Otra lumbrera de la caridad y ejemplo de confianza serena en Dios fue el italiano don Luis Guanella, (1842-1915), fundador de la Congregación de los Siervos de la Caridad, canonizado en 2011. Siempre señalaba con firmeza: “Dos cosas hacen faltar la Providencia del Señor: la desconfianza y el pecado.  El Señor se ha obligado a darnos lo necesario, no así lo superfluo o agradable.  A la Providencia hay que merecerla: creyendo con firmeza, esperando el tiempo y modo oportuno, rechazando las ansiedades y trabajando duro. Para recibir a dos manos de la Providencia, es necesario dar a cuatro manos a los pobres.  En toda obra, cuando intervienen sólo las medidas humanas y la ayuda del brazo del hombre, la mano de la Divina Providencia se acorta”.

 

 

Hay una anécdota muy hermosa de un Hogar de Niños con capacidades diferentes.  Llegó la fiesta de la Epifanía del Señor, y los tres hermanos legos a cargo del hogar decidieron disfrazarse de Reyes Magos para ir a saludar a los niños, pero no tenían un solo regalo “decente” para darles a esos pequeños! Como no tenían regalos para ofrecer, decidieron darles un desayuno con más dulces al día siguiente, y se resignaron a que los niños pasaran la Epifanía sin regalos. Cuál no sería su sorpresa cuando llegaron al hogar y vieron alineados en la galería todos los zapatitos de los niños esperando sus regalos.
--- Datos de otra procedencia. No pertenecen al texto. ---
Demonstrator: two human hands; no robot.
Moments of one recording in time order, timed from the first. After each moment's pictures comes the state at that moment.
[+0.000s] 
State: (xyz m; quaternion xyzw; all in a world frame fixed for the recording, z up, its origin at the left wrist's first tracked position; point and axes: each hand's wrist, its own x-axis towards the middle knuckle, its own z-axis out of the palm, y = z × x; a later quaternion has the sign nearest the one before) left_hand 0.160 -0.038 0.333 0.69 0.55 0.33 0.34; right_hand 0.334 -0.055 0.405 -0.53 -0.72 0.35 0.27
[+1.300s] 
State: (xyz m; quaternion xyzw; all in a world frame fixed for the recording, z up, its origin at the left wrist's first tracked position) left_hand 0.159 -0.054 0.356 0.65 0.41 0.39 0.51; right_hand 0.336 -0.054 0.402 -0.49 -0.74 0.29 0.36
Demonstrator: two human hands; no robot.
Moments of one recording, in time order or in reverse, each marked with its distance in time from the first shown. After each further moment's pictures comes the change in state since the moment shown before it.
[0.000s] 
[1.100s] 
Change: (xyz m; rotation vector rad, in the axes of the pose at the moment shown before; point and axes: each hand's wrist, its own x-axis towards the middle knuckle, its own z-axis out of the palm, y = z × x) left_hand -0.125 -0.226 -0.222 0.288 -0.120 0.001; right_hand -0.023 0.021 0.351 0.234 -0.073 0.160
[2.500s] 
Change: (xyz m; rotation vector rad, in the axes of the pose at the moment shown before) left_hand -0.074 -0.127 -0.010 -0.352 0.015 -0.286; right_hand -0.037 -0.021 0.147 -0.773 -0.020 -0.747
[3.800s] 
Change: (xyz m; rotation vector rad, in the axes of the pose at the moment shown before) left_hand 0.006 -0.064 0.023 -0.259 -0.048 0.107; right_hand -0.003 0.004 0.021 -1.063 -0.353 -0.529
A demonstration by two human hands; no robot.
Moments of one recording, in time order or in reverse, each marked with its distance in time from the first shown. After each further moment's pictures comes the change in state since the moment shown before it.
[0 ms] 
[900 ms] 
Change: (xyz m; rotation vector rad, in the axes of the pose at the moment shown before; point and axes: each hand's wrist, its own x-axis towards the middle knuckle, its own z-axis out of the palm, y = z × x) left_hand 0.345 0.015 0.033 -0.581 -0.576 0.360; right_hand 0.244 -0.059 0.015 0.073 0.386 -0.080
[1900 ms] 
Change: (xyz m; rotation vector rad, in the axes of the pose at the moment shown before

Y los niños, después de saludar a los Reyes, se fueron a dormir con la esperanza intacta! Los hermanos durmieron en un sueño inquieto, con el corazón estrujado, y mientras preparaban a la mañana siguiente el desayuno “reforzado”, escuchan una bocina en el patio.  Era una camioneta que venía desde una parroquia muy lejana, que había organizado una rifa y compra de regalos para el hogarcito.  Cada niño tuvo su presente, preciosamente envuelto en un papel dorado.  Los niños tuvieron más fe que los hermanos y les enseñaron a confiar en la Providencia que siempre supera nuestras mejores expectativas.  Aprendamos pues a vivir de menos seguridades y de más abandono.